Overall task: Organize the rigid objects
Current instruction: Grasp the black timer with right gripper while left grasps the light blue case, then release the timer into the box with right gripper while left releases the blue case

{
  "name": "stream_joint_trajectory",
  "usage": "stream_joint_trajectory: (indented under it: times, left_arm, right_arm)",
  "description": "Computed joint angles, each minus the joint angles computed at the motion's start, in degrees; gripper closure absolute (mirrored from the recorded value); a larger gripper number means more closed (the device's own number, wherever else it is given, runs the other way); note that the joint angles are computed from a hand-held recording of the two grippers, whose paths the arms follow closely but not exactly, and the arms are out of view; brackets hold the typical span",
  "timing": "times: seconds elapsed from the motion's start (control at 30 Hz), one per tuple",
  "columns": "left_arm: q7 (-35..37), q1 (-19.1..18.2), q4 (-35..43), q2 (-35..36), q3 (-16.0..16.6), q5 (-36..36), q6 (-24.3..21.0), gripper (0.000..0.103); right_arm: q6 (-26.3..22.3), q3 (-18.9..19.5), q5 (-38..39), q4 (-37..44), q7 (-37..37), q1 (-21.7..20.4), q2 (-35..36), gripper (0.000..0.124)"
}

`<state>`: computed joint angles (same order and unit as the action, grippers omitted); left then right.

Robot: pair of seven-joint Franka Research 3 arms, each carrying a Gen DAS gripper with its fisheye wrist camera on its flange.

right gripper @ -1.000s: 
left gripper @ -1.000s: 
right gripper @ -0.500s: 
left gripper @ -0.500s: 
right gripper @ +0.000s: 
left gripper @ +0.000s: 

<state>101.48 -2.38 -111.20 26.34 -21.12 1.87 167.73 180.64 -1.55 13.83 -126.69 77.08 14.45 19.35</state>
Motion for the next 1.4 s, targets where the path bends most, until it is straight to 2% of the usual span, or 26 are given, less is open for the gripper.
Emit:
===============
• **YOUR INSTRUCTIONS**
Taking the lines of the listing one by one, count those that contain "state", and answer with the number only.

• **RESPONSE FOR THIS EXERCISE**
2